▸ **Source data**

== Segment start ==

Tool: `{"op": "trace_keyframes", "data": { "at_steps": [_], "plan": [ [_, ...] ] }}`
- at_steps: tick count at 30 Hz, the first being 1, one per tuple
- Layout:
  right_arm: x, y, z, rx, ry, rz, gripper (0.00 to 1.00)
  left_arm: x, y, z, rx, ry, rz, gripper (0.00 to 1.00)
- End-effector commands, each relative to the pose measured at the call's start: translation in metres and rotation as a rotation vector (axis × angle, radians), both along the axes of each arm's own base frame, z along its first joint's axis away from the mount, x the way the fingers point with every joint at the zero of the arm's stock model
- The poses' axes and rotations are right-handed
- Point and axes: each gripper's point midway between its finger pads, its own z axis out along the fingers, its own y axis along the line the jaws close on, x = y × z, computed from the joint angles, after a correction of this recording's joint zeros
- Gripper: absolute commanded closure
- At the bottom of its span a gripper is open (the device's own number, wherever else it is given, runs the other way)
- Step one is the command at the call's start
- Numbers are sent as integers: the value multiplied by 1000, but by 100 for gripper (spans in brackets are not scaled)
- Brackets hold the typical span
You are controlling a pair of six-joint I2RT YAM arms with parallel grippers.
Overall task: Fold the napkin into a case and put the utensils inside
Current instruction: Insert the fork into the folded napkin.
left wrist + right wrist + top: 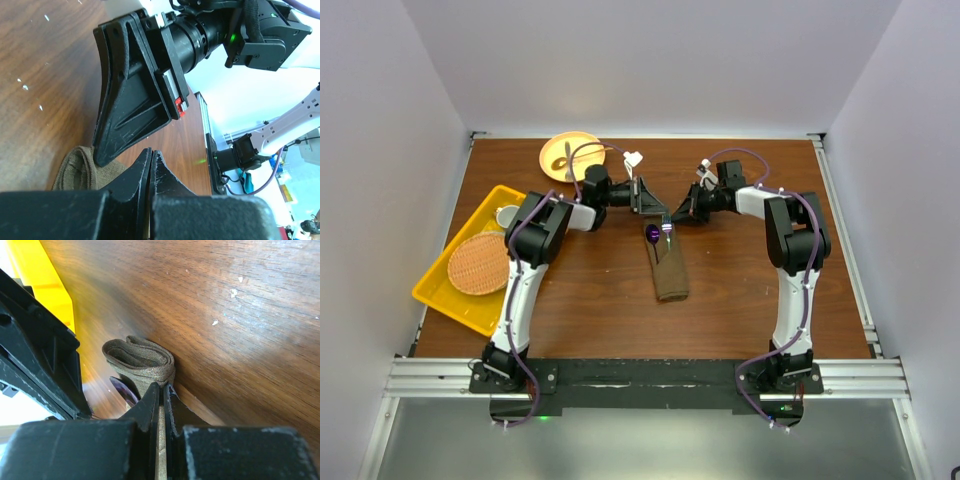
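The napkin lies folded into a narrow olive-brown case in the middle of the table, its open end toward the grippers. A glossy purple spoon lies at that end, its bowl showing beside the cloth. My right gripper is just above the case's mouth, shut on a slim pale utensil whose edge shows as a thin strip between the jaws. My left gripper is close beside it, shut and empty, with the cloth just beyond it.
A round yellow plate sits at the back left. A yellow tray at the left edge holds a round woven mat. The two grippers nearly touch; the right one fills the left wrist view.
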Motion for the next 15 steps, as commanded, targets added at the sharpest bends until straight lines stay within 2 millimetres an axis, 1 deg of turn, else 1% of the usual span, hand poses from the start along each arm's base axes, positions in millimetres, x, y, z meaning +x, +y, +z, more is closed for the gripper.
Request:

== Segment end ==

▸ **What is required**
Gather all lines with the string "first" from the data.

▸ **Expected output**
- at_steps: tick count at 30 Hz, the first being 1, one per tuple
- End-effector commands, each relative to the pose measured at the call's start: translation in metres and rotation as a rotation vector (axis × angle, radians), both along the axes of each arm's own base frame, z along its first joint's axis away from the mount, x the way the fingers point with every joint at the zero of the arm's stock model

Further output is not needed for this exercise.